Loss of Monopoly Control

You might also focus on the loss of control over one’s copyrights caused by infringement. A copyright is a grant of a limited monopoly which gives the holder the right to control the use of its work. Without a preliminary injunction the copyright holder loses the power to control the exploitation of its property involuntarily ceding the wrongdoer effectively a compulsory license to profit from its infringement until the case is over. Courts find that loss of control results in incalculable damage.

Loss of Incentive to Create

Loss of incentive to create may also win you an injunction. As Salinger noted, copyright provides “individuals a financial incentive to contribute to the store of knowledge.” Infringement damages the incentive. In Warner Bros. v. RDR Books, J.K. Rowling, the author of the Harry Potter series, convinced the court, based solely on her self-serving testimony, that the continued sale of defendant’s unauthorized companion guide to that series would “destroy” Rowling’s incentive to write her own companion guide. That loss of will to create, not easily rebuttable on cross-examination, coupled with the loss of sales resulted from the presence of the infringing guide, were enough to establish irreparable harm even in the absence of the presumption.

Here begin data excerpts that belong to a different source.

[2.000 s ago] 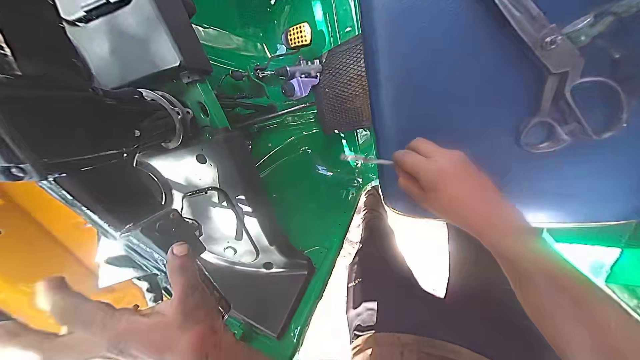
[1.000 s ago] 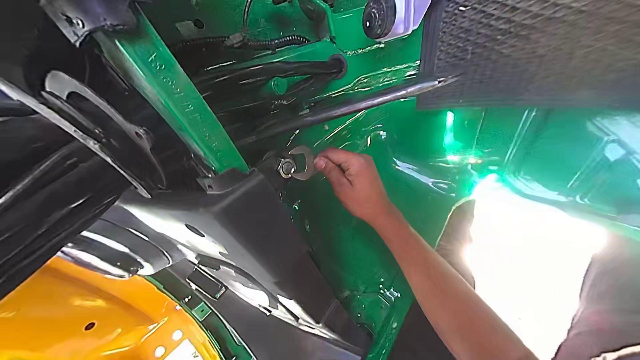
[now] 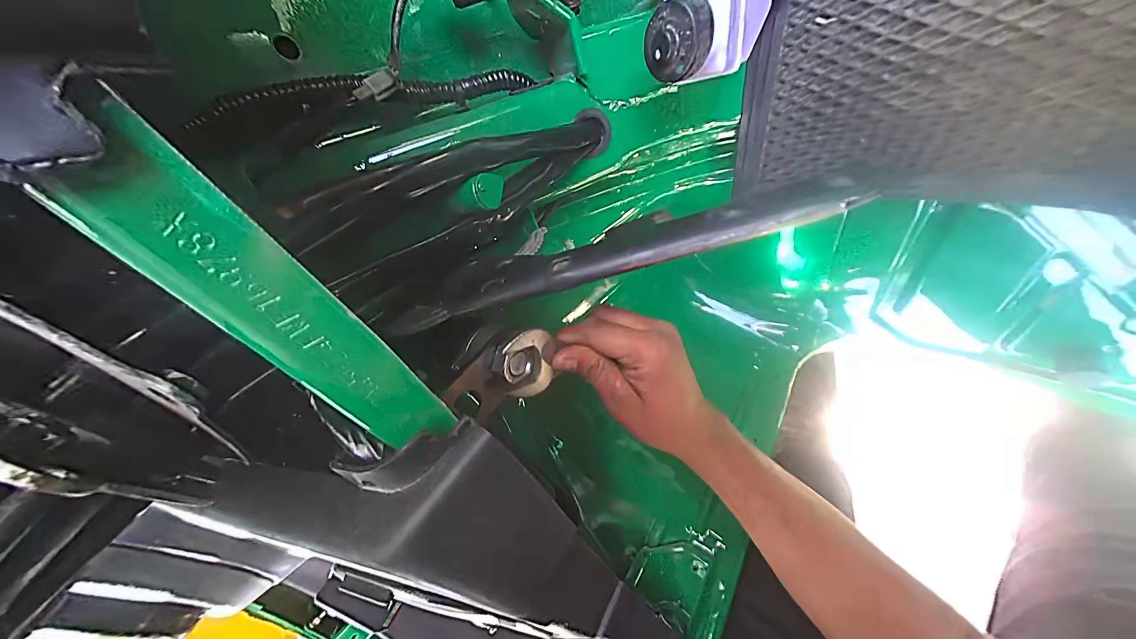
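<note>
With its thumb and fingers pinched together, my right hand [image 3: 635, 382] holds a metal wrench [image 3: 541, 377], most of whose handle is hidden by the fingers. The wrench head lies around a hex nut or bolt head [image 3: 517, 364]. That fastener sits on a dark metal bracket [image 3: 469, 395], close to the lower end of a green metal bar [image 3: 257, 266] with raised characters on it. My left hand is out of the frame.
A long dark rod [image 3: 674, 235] crosses just above the hand. Black hoses [image 3: 461, 182] and a corrugated wiring sleeve [image 3: 461, 87] run above. A black cover [image 3: 417, 524] lies below, and a textured black mat [image 3: 941, 98] at upper right.
Two seconds ago my right hand was over a blue surface, and my left hand was at lower left. One second ago the wrench was at the fastener. The view has moved much closer.
</note>
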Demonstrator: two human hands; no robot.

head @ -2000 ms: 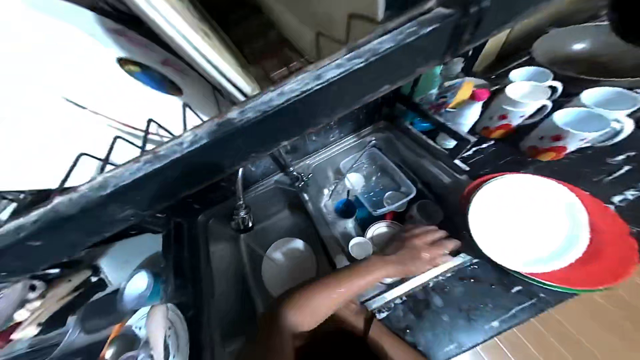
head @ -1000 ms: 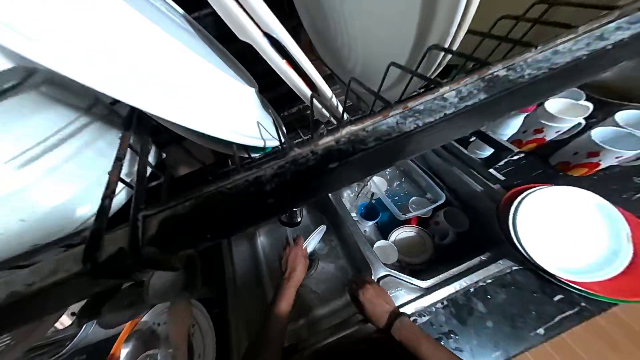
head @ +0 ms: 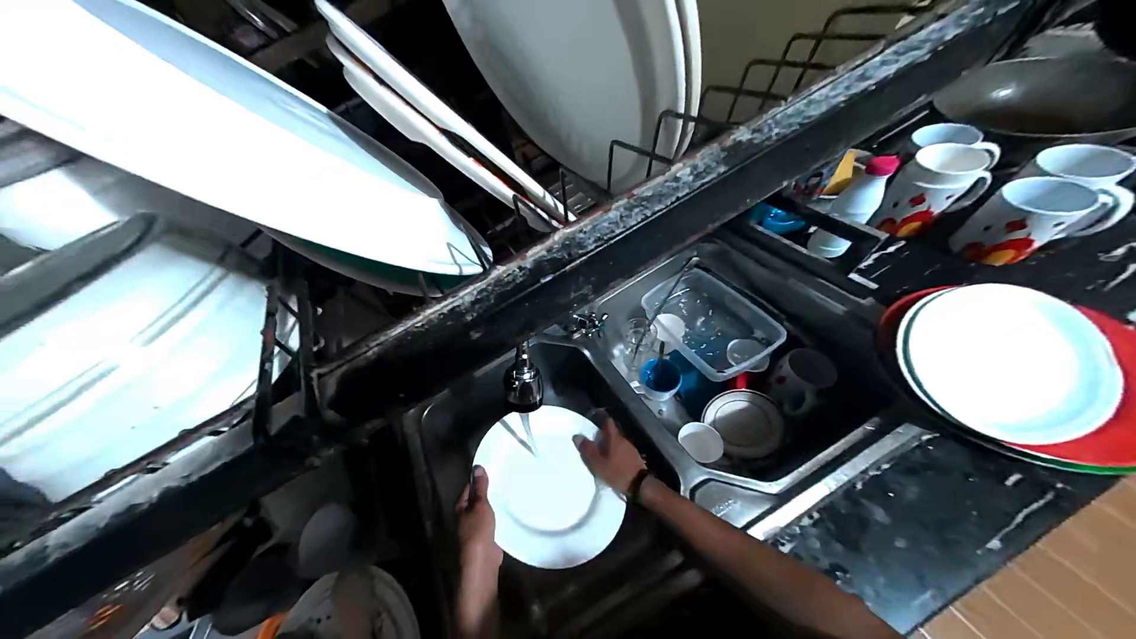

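Note:
A white plate (head: 552, 497) is held over the left basin of the sink (head: 444, 444), under the faucet (head: 524, 382), and a thin stream of water falls onto it. My left hand (head: 479, 519) grips the plate's left edge, thumb on top. On the upper right edge rests my right hand (head: 612, 454), its thumb over the rim and its other fingers partly hidden; a dark band circles that wrist. The right basin holds a clear plastic container (head: 714, 324), a blue cup (head: 660, 376), a small plate (head: 744, 422) and a mug (head: 801, 380).
Above the sink a dark metal rack beam (head: 621, 244) crosses the view, with large white plates (head: 577, 80) standing behind it. At right lie stacked plates (head: 1010, 364) on a red one (head: 1114, 355), near several mugs (head: 1025, 217) and a frying pan (head: 1047, 98). More dishes (head: 355, 603) sit at lower left.
One second ago my hands were apart, the left near a plate edge-on under the faucet and the right at the sink divider. Now both hold the plate, its face turned up.

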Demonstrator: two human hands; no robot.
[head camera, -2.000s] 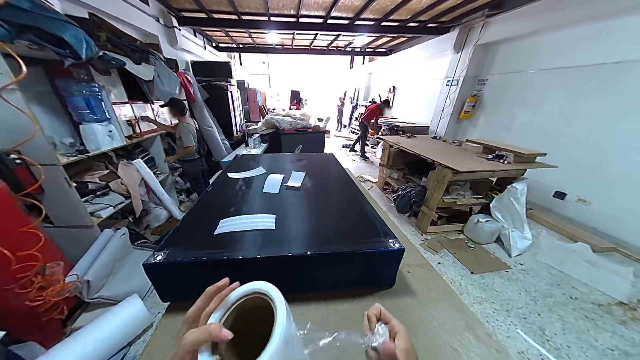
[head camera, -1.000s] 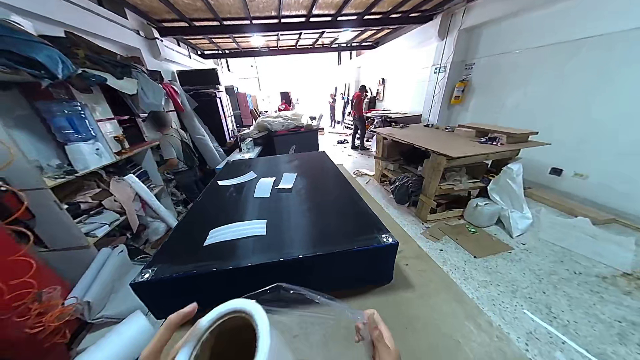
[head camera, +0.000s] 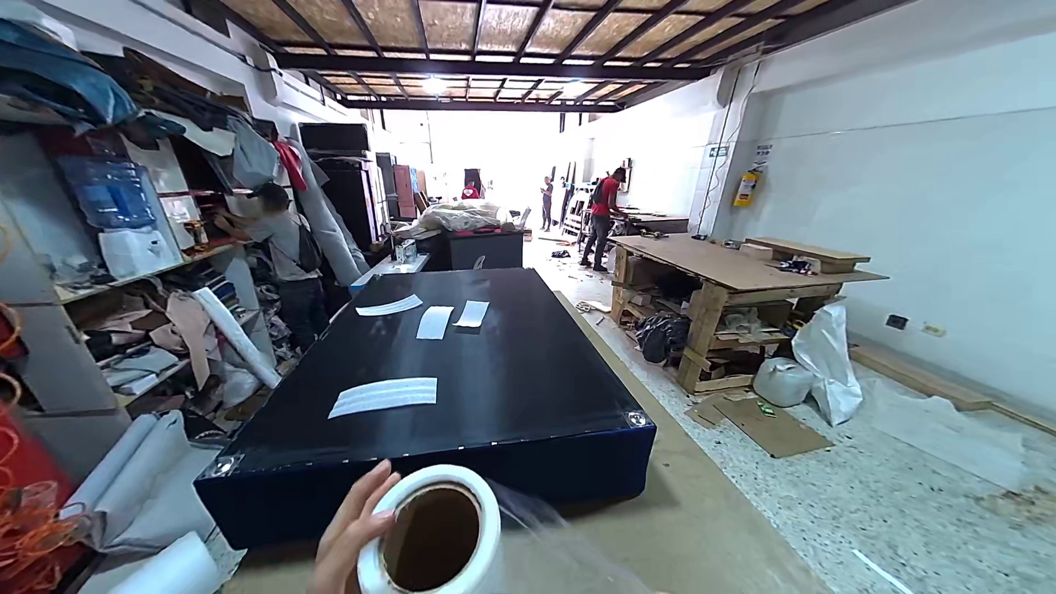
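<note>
My left hand (head camera: 355, 528) holds a roll of clear plastic stretch film (head camera: 487, 540) by its near end, fingers on the rim of the cardboard core. A loose sheet of the film (head camera: 553, 532) runs off the roll toward the lower right. My right hand is out of view, apart from perhaps a trace at the bottom edge. Beyond the roll lies a large dark upholstered bed base (head camera: 511, 388), with shiny pieces at its two near corners. Several pale strips, one of them a curved strip (head camera: 384, 397), lie on its top.
A tan work table (head camera: 701, 528) supports the base. Wooden workbench (head camera: 742, 268) at right, with bags and cardboard beside it. Left are crammed shelves (head camera: 157, 268), a person (head camera: 289, 256) near them, and an orange coiled hose (head camera: 33, 528). Another person (head camera: 604, 214) stands farther back.
My right hand, seen earlier pulling film out to the right of the roll, has dropped from view. The film sheet now slants toward the bottom edge.
</note>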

Continuing Threat of Further Infringement

Finally, if defendant’s past history of infringement is likely to continue absent a preliminary injunction, irreparable harm will also be present. As Powell v. Walt Disney indicates, a repeat infringer’s convenient plea after being caught “red-handed” that he will reform and infringe no more may fall on unsympathetic ears.

The More Things Change …

In sum, has Salinger “changed the contours of copyright litigation” as two noted and respected commentators have stated in an article published in the  NY Law Journal article on May 21, 2010. Not really. Plaintiffs will have to pay more attention to proof of irreparable harm. But because that harm is usually evident in infringement cases (thus giving rise to the presumption), court are likely to continue to issue preliminary injunctions with the same frequency as they did before.

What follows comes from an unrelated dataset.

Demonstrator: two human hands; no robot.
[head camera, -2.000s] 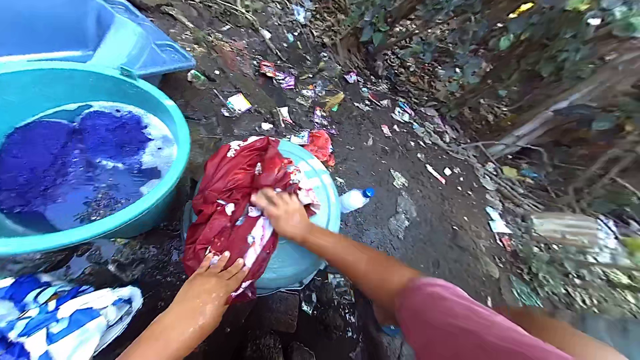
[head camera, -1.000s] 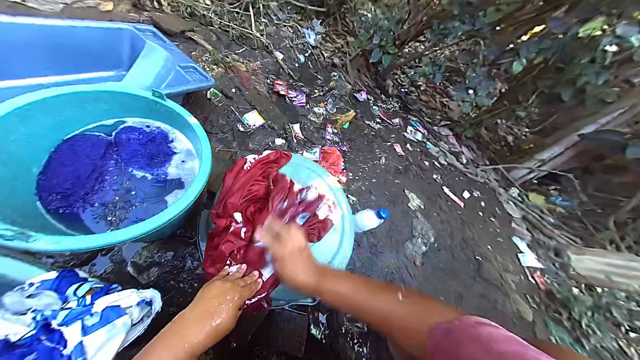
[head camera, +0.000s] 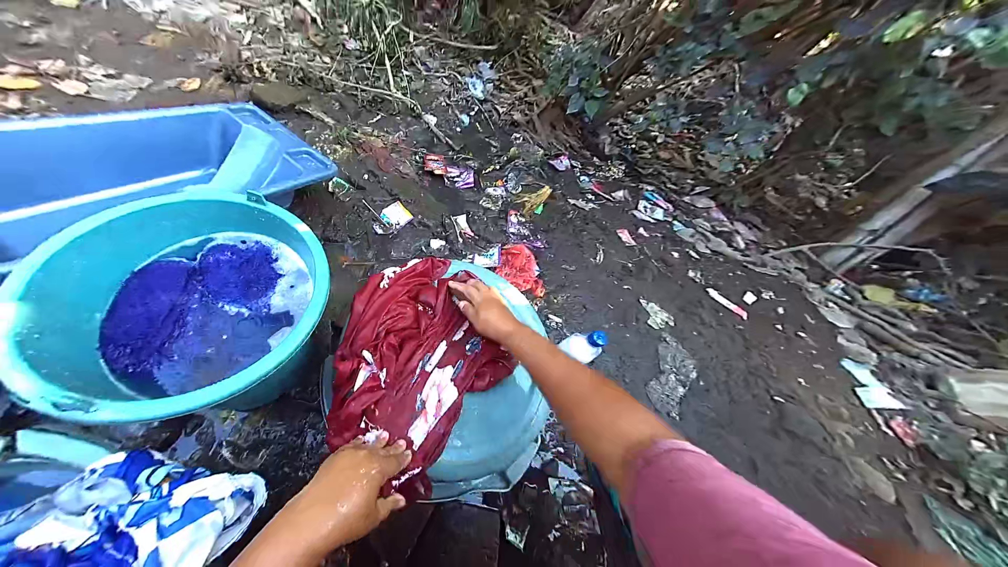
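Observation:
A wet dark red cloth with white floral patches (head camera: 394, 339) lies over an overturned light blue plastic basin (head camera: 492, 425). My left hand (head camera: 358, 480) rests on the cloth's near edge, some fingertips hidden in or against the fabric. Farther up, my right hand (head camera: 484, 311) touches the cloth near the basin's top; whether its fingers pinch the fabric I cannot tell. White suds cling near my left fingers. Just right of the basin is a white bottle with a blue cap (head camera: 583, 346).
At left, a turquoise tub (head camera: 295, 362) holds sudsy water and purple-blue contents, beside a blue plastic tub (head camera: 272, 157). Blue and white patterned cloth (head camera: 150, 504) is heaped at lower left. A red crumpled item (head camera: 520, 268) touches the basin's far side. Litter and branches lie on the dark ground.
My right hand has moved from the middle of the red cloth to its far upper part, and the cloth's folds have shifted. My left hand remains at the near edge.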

For more discussion on this subject take a look at the well written article aptly titled “Coping Without the Presumption” by Wade B. Gentz published in the most recent edition of Landslide, an ABA publication, please click here.  For a hard copy of this article as published by the ABA Litigation Section click here. For a copy published in the BNA Patent Trademark & Copyright Journal click here.

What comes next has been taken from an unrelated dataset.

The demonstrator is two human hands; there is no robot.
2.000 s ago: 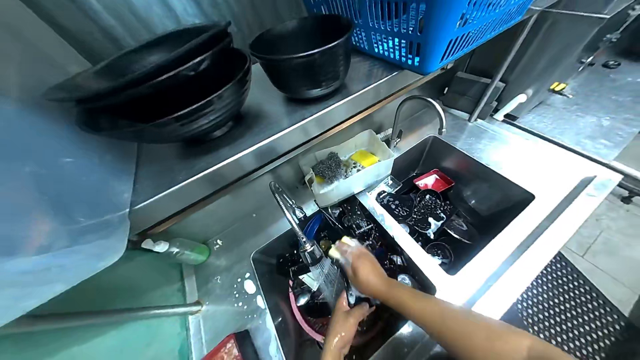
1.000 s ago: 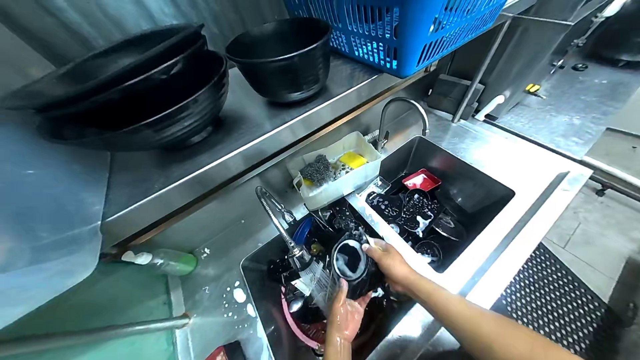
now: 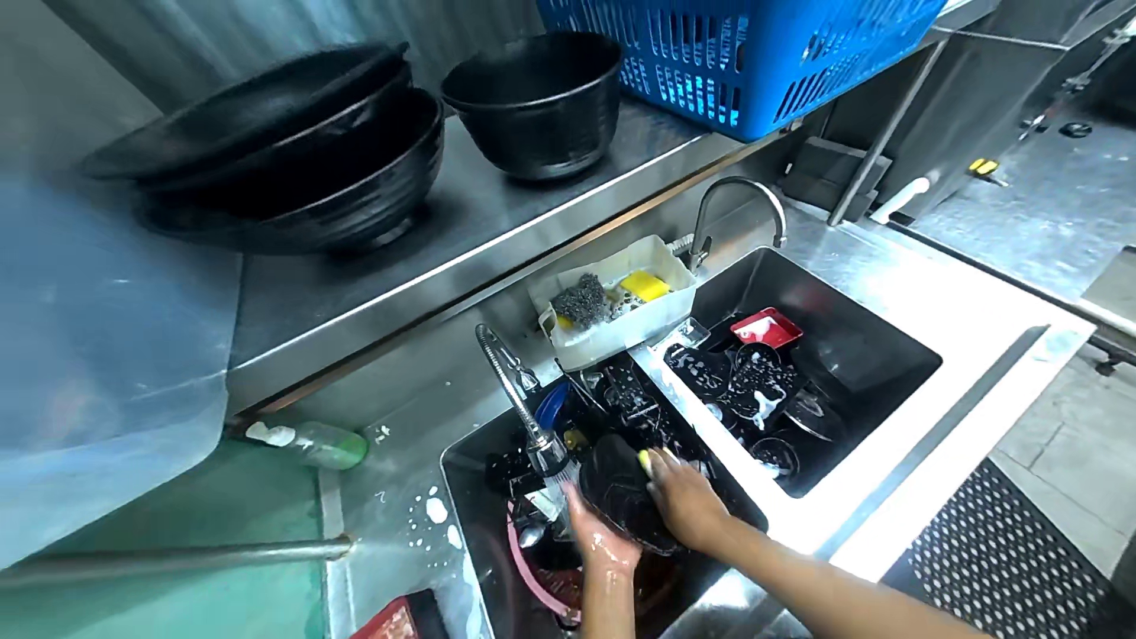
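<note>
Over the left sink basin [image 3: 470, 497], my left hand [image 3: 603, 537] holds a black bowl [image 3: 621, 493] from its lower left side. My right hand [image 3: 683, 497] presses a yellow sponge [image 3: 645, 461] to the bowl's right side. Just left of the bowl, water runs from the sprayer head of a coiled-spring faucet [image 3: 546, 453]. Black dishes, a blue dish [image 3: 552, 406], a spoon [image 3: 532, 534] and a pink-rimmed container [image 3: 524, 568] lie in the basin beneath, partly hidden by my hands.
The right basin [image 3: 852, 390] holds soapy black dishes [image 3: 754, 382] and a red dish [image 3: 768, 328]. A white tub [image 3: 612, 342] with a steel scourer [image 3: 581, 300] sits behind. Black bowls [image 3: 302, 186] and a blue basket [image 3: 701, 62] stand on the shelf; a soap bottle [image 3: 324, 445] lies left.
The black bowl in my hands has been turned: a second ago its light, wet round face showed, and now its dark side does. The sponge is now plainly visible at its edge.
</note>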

4 thoughts on “Don’t Despair: Even Without a Presumption of Irreparable Harm You Are Still Likely to Win a Preliminary Injunction in Copyright Litigation after Establishing a Likelihood of Infringement

  1. Hi, Andy,

    This is a great site–and also very attractive presentation graphically!
    I have a question re. fair use:
    In Title 17, Section 107, the second factor to be considered is when there is a question about whether the use is fair is:
    (2) the nature of the work.
    I have never understood what that means–can you please explain?
    Thank you, and best regards,


  2. Hi Teri:
    This 2nd factor is typically the least determinative in fair use analysis. It requires the court to determine “the nature of the copyrighted work.” As Robert Clarida states in his fine book, Copyright Law Deskbook, this factor reduces to one of 3 subsidiary questions:

    a. is plaintiff’s work published or unpublished? Defendants are allowed a broader scope of fair use for unpublished works;
    b. is plaintiff’s work factual or creative; this is probably the most important question and here defendants are allowed a broader scope of fair use for factual works rather than creative ones; and
    c. is plaintiff’s work available or out of print; defendants are allowed a broader scope of fair use for out of print works than for readily available ones.

    Keep in mind that just because defendant’s work is factual (rather than creative) does not always mean it is fair use. If a defendant captures the heart of plaintiff’s work that may tilt the scales towards a finding of no fair use even though both works are factual.

    Hope this helps. But predictions about any fair use outcome are not for the faint of heart. This is a fact specific area where broad generalizations are not very useful.